[juancn]

The extra cost is worrying. You're talking at 4 to 6 orders of magnitude increase in resource usage for the same computation.

Unless we figure out some awesome hardware acceleration for it, it's not practical but for a few niche applications.

It also has the problem that you can use computation results to derive the data, if you have enough control over the computation (e.g. a reporting application that allows aggregate reports).

[chc4]

Modern homomorphic encryption schemes only have a ~100x performance hit. That sounds bad, until you remember that computers are really fast and spend the majority of time doing nothing, and that the difference between writing a program in Python or C is already something like 10x.

[segfaultbuserr]

> Modern homomorphic encryption schemes only have a ~100x performance hit.

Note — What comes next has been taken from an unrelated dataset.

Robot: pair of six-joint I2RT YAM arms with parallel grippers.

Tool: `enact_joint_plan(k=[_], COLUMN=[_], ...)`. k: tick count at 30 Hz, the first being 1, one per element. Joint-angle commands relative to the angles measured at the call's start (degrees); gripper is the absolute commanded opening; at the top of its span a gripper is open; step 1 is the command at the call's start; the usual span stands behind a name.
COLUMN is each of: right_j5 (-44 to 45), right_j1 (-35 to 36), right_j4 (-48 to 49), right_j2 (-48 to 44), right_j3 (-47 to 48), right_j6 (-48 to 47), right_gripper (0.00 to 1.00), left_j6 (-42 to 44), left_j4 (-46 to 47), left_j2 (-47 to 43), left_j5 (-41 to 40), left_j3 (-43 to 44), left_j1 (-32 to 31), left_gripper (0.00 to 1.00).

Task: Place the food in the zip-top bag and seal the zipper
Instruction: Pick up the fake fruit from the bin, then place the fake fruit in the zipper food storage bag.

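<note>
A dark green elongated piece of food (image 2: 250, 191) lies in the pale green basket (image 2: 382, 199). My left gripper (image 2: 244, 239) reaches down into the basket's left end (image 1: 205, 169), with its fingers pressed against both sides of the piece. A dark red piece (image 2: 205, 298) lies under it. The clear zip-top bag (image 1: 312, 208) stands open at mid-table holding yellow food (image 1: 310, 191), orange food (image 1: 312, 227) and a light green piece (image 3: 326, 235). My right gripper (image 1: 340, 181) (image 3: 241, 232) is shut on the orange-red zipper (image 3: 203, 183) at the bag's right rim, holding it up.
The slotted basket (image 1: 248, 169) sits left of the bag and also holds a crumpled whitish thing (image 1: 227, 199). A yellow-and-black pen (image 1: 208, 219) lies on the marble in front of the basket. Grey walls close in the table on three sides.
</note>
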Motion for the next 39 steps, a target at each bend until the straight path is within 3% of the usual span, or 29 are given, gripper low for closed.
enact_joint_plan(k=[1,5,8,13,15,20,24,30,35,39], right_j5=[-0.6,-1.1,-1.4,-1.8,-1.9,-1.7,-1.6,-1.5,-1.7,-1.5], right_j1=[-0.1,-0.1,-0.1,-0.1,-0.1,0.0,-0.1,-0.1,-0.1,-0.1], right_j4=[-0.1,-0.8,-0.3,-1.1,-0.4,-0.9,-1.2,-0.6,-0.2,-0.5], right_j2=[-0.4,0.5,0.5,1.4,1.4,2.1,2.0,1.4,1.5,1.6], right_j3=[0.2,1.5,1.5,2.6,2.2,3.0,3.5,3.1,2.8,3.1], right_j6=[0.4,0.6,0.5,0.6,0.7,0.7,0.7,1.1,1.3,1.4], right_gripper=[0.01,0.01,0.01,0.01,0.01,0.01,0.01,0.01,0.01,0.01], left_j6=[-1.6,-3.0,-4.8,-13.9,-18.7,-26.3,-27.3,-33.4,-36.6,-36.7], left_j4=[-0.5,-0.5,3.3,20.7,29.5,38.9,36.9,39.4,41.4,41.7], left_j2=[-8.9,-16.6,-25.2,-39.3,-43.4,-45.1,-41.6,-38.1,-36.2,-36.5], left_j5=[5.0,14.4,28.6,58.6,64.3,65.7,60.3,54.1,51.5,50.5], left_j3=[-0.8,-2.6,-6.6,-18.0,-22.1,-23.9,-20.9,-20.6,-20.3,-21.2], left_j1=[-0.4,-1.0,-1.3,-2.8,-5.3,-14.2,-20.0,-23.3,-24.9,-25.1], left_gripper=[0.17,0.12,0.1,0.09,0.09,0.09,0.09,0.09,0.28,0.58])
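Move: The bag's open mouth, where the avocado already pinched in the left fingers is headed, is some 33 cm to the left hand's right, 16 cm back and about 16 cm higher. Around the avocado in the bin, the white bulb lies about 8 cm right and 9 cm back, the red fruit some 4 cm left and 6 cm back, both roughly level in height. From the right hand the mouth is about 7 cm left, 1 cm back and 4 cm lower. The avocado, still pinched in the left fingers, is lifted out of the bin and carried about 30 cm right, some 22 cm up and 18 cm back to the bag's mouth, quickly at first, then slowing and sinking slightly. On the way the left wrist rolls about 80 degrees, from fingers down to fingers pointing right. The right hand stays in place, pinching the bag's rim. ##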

Really?! Now I'm curious. If I have a simple program for an 8-bit CPU @ 1 MHz, when can I run this program on a virtual machine using homomorphic encryption, under a reasonable runtime? Is it possible yet? If the performance hit is only 100x, the runtime should not be much longer than the actual chip. But the last time I checked, the hypothetical runtime seems to be still impractical.

[rhindi]

8 bit is definitely doable today, fast

There are basically 2 strategies:

- do fast operations, with a limit on how many you can do. This is called Leveled Homomorphic Encryption, with CKKS being the most popular scheme. Microsoft open sourced a lib called Seal for it.

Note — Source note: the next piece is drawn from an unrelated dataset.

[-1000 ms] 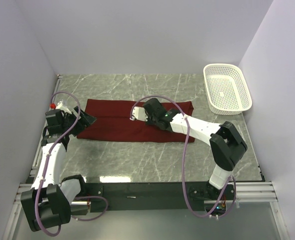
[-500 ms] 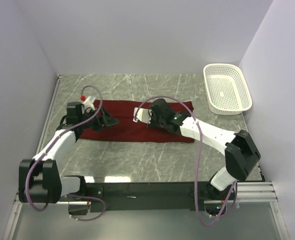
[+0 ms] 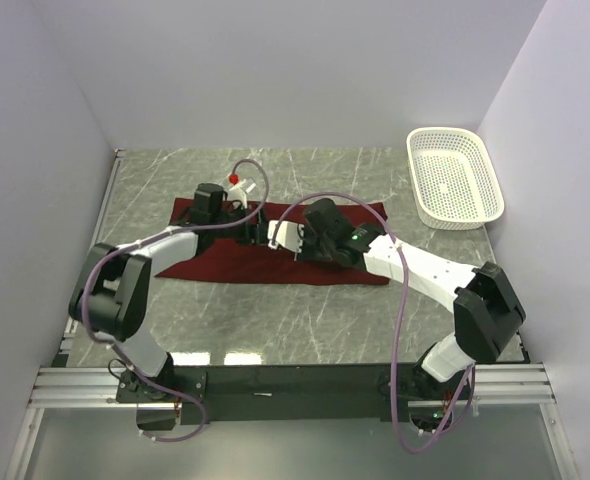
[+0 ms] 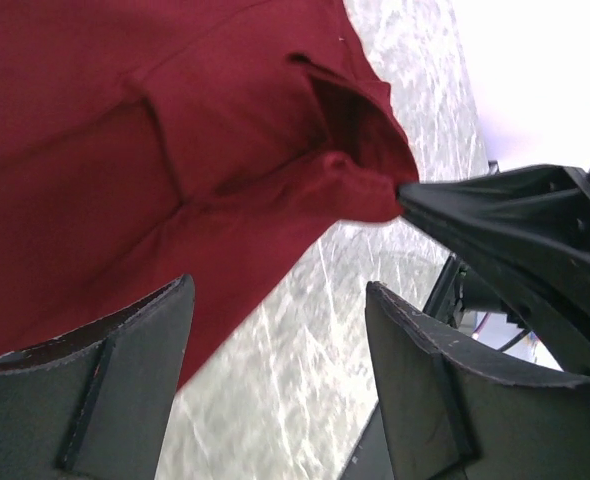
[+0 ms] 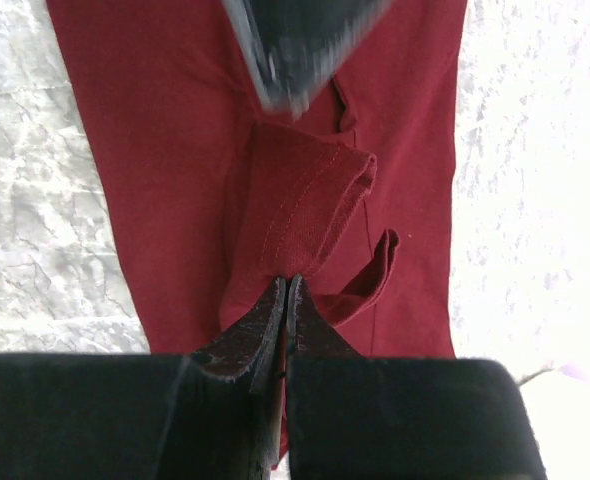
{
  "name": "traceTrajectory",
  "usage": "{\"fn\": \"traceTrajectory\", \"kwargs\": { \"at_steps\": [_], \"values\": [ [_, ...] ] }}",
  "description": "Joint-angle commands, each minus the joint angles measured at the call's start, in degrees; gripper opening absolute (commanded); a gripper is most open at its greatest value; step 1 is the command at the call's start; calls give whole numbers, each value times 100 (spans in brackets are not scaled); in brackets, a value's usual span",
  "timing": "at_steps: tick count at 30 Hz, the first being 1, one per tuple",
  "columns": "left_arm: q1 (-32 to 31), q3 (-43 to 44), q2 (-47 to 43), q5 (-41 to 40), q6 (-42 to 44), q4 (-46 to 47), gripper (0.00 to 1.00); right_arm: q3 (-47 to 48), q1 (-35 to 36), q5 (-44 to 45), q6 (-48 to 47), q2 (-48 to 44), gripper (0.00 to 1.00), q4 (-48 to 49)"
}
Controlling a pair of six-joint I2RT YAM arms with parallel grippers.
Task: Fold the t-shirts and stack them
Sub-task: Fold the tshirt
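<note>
The maroon t-shirt (image 3: 215, 260) lies as a long folded strip across the marble table (image 3: 305, 320). My right gripper (image 5: 287, 283) is shut on a raised fold of the t-shirt (image 5: 175, 150) near the strip's middle, and in the top view the right gripper (image 3: 275, 240) sits on the cloth. My left gripper (image 4: 275, 330) is open with nothing between its fingers (image 4: 85, 390). It hovers over the t-shirt (image 4: 125, 130) and the near table edge of the cloth. In the top view the left gripper (image 3: 253, 226) is just left of the right one, and the pinched fold (image 4: 375, 190) shows ahead of it.
A white mesh basket (image 3: 453, 178) stands at the back right corner. Grey walls close in the table on three sides. Bare marble (image 3: 275, 170) lies in front of and behind the shirt. Both arms' purple cables arch over the middle.
My left arm has swung from the shirt's left end rightwards to the middle, beside the right gripper. The right gripper has stayed shut on the fold and shifted slightly right.
</note>
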Motion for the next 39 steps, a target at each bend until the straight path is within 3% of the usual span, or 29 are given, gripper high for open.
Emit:
{"fn": "traceTrajectory", "kwargs": {
  "at_steps": [1,18,28,39],
  "values": [
    [-90,347,300,454,250,825,75,-59,-101,-291,119,-201,0,46],
    [-336,971,1470,1905,636,1582,76,-24,-470,-854,207,-289,0,90],
    [-520,1217,1610,1817,662,1696,74,46,-558,-1030,250,-210,0,73],
    [-547,1437,1760,1465,1207,1064,70,72,-619,-1100,268,-227,0,73]
  ]
}}
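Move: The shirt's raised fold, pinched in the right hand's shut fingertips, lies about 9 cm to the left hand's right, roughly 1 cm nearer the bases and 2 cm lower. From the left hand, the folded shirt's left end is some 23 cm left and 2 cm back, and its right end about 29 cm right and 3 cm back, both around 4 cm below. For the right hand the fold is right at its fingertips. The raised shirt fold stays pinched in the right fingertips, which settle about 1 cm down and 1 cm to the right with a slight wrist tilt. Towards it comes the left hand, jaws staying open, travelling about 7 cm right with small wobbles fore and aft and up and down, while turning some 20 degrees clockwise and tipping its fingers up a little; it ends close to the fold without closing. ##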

- do unlimited operations, but with extra overhead. This is called Fully Homomorphic Encryption, with TFHE being the fastest implementation. My company Zama has open sourced an library in Rust called Concrete.

Reminds me a lot of deep learning in 2010, just before it took off!

[segfaultbuserr]

Thanks.

[juancn]

Still, 100x is a lot. I would still bet that it depends on the complexity of the workload.